Scotch whisky exports fell by more than a tenth in the first half of this year, according to new figures from the industry.
The Scotch Whisky Association blamed anti-extravagance measures in China, an economic slowdown in some markets and a stronger pound sterling for the decline as well as unspecified “uncertainty” and de-stocking among global distributors.
Though exports to several key markets including France and Taiwan increased during the period, the SWA admitted “the overall trend was downwards”.
Total exports in the first half were £1.77 billion, down 11% from £1.99bn in the same period last year.
The slump follows a decade of fast growth for the industry.
The SWA said it has confidence in the long-term future of Scotch, with many projects for new distilleries under way and up to £2bn of capital investment in Scotland committed by producers.
SWA chief executive David Frost said: “We are confident that Scotch whisky will continue to grow in the long-term as markets stabilise and new ones, such as emerging economies across Africa, open up.
“However, it is clear that in the short run there are economic headwinds affecting exports.
“The latest figures also act as a reminder that the success of Scotch whisky can’t be taken for granted.
“We need support from Government to beat down trade barriers and help us access new markets overseas.
“That is why we are determined to play a full part in the forthcoming debate about further devolution, so that it enables a supportive business environment to ensure the future success of Scotch whisky.”
Exports to France grew 3% to 86 million bottles, making it the biggest market by volume, and by 6% to £211m to put it in second place behind the US in terms of value.
Exports to the United Arab Emirates were up 26% to £54m, with the area acting as a distribution hub for parts of Africa, Asia and India.
Australia was up 4% to £37m while growth of 31% was recorded in the Indian market. There was growth in several other top 20 markets, notably Taiwan, Canada and Japan.
But many major markets in Asia and the Americas showed declining exports, including China, Singapore, the US, Brazil and Mexico.

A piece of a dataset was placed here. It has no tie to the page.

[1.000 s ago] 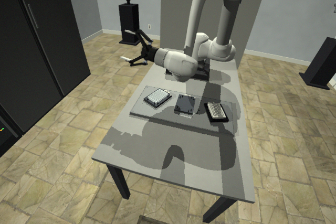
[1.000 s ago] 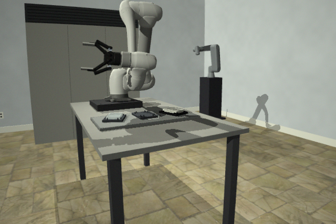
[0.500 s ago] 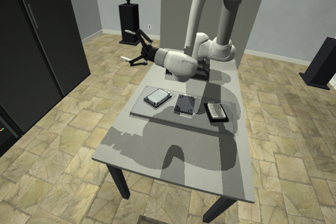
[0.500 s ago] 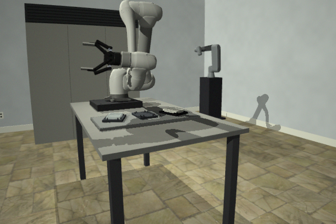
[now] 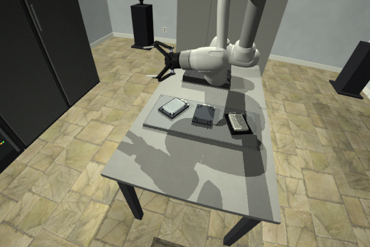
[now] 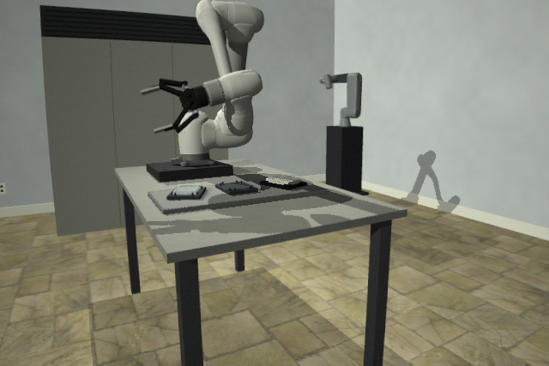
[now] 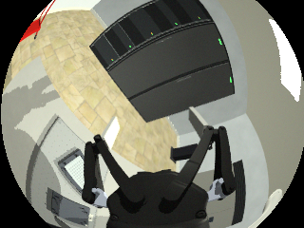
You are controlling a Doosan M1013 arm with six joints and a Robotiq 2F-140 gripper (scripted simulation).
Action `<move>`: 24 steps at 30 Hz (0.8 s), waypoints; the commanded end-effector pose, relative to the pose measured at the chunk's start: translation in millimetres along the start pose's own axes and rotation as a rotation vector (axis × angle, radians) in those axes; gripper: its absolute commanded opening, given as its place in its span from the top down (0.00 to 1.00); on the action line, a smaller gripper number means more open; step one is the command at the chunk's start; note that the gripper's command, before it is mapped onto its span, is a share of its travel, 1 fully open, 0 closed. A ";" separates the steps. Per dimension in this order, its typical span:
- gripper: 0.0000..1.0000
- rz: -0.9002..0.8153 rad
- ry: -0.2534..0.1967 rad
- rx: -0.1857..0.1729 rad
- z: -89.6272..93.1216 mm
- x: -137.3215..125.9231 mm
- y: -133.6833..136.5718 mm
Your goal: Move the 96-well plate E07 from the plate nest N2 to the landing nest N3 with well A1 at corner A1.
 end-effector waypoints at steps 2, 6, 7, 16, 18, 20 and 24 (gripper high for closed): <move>0.00 -0.017 -0.131 0.278 -6.2 -28.2 -19.5; 0.00 -0.022 -0.179 0.383 -7.9 -39.5 -28.7; 0.00 -0.026 -0.226 0.488 -8.5 -50.8 -38.3; 0.00 -0.038 -0.385 0.846 -3.9 -91.3 -76.0; 0.00 -0.038 -0.385 0.846 -3.9 -91.3 -76.0; 0.00 -0.038 -0.414 0.916 -2.0 -99.1 -84.2; 0.00 -0.043 -0.465 1.029 1.9 -113.2 -98.8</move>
Point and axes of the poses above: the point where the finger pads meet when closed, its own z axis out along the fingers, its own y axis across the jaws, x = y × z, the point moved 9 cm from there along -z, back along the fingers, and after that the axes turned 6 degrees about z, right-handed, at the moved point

The SWA said this was due to a mixture of reasons, including anti-extravagance measures in China a crackdown on government spending and gift-giving aimed at stamping out widespread corruption.

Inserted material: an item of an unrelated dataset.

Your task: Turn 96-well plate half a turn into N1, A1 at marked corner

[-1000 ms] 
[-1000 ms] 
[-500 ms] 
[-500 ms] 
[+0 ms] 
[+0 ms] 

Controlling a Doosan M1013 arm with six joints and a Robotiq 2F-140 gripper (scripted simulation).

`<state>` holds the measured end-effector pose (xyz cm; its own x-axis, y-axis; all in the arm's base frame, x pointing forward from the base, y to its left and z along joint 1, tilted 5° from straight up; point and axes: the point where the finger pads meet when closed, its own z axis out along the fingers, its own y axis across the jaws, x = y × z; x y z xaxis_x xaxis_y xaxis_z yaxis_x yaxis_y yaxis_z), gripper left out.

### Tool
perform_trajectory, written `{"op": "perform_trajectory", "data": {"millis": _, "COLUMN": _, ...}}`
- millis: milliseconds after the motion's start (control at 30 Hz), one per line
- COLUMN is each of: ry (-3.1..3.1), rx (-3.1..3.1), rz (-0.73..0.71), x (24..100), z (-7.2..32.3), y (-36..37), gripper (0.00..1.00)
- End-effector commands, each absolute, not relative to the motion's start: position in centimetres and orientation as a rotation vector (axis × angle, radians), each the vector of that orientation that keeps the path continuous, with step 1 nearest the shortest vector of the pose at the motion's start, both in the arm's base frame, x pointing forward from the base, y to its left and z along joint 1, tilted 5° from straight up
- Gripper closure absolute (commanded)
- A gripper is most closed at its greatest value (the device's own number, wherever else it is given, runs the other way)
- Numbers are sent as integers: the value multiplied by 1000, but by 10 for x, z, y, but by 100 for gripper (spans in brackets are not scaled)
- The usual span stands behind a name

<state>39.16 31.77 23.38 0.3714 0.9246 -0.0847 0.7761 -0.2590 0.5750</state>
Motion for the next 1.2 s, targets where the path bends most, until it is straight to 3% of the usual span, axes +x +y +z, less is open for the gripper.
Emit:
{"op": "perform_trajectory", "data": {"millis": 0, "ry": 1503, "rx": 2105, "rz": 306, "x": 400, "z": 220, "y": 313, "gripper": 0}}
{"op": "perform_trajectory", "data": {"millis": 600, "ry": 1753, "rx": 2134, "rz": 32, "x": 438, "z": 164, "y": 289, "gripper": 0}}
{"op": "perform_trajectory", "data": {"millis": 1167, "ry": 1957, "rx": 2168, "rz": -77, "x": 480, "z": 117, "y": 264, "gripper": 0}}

Economic slowdown in some markets, a stronger pound sterling and de-stocking were also cited as reasons for the fall.
Rural Affairs, Food and Environment Secretary Richard Lochhead said the iconic product was not immune from “economic difficulties around the globe”.
“I welcome the industry’s confidence in the long-term future of Scotch whisky and its continued commitment to £2bn of capital investment in Scotland,” he said.
“I look forward to working with the industry to develop new and existing markets, in line with the Scotland Food and Drink Export Plan, and as we work towards the further devolution of powers promised by the UK Government and others in the past few days.”